Additionally, experimental::promise has been refactored, so that it doesn’t use a .async_wait member function, but operator() as well. That is, any experimental::promise is an async-operation.

auto p = tim.async_wait(experimental::use_promise);
co_await std::move(p);

co_compose

Another useful feature for library developers that can use C++20 is the experimental co_composed, which is a low-level coroutine based replacement for async_compose.

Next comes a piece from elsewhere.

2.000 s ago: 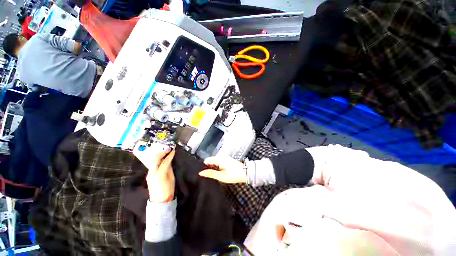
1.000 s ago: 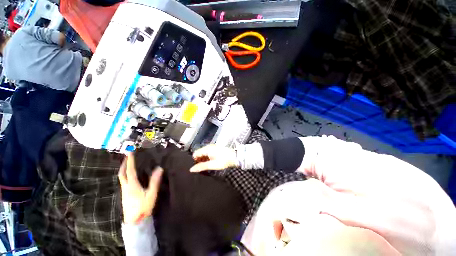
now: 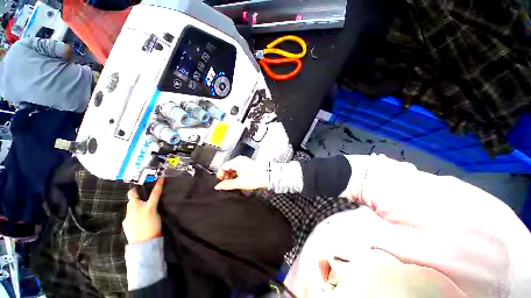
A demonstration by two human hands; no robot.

Consider the following example from the asio docs:

template <typename CompletionToken>
auto async_echo(tcp::socket& socket,
    CompletionToken&& token)
{
  return boost::asio::async_initiate<
    CompletionToken, void(boost::system::error_code)>(
      boost::asio::experimental::co_composed(
        [](auto state, tcp::socket& socket) -> void
        {
          state.reset_cancellation_state(
            boost::asio::enable_terminal_cancellation());

          while (!state.cancelled())
          {
            char data[1024];
            auto [e1, n1] =
              co_await socket.async_read_some(
                boost::asio::buffer(data),
                boost::asio::as_tuple(boost::asio::deferred));

            if (e1)
              co_yield state.complete(e1);

            if (!!state.cancelled())
              co_yield state.complete(
                make_error_code(boost::asio::error::operation_aborted));

            auto [e2, n2] =
              co_await boost::asio::async_write(socket,
                boost::asio::buffer(data, n1),
                boost::asio::as_tuple(boost::asio::deferred));

            if (e2)
              co_yield state.complete(e2);
          }
        }, socket),
      token, std::ref(socket));
}

Writing this as async_compose & asio::coroutine would look like this:

struct async_echo_implementation : boost::asio::coroutine
{
    tcp::socket & socket;

    // - can't be a member, sicne this struct gets moved
    // - should be allocated using the associated allocator, but this is an example.
    std::unique_ptr<char[]> data{new char[1024]};

    template<typename Self>
    void operator()(Self && self, system::error_code ec = {}, std::size_t n = 0u)
    {
        reenter(this)
        {
            while (!self.cancelled())
            {
                yield socket.async_read_some(
                        boost::asio::buffer(data.get(), 1024),
                        std::move(self));

                if (ec)
                    return self.complete(ec);
                if (!!self.cancelled())
                    return self.complete(boost::asio::error::operation_aborted);

                yield boost::asio::async_write(socket,
                                               boost::asio::buffer(data.get(), n),
                                               std::move(self));

                if (ec)
                    return self.complete(ec);
            }
        }
        self.complete({});
    }
};

template <typename CompletionToken>
auto async_echo(tcp::socket& socket,
                CompletionToken&& token)
{
    return boost::asio::async_compose<CompletionToken,
            void(boost::system::error_code)>(
            async_echo_implementation{{}, socket},
            token, socket);
}

Not only is the state management easier, but it also doesn’t need to move the state (i.e. coroutine frame), that it can become more performant.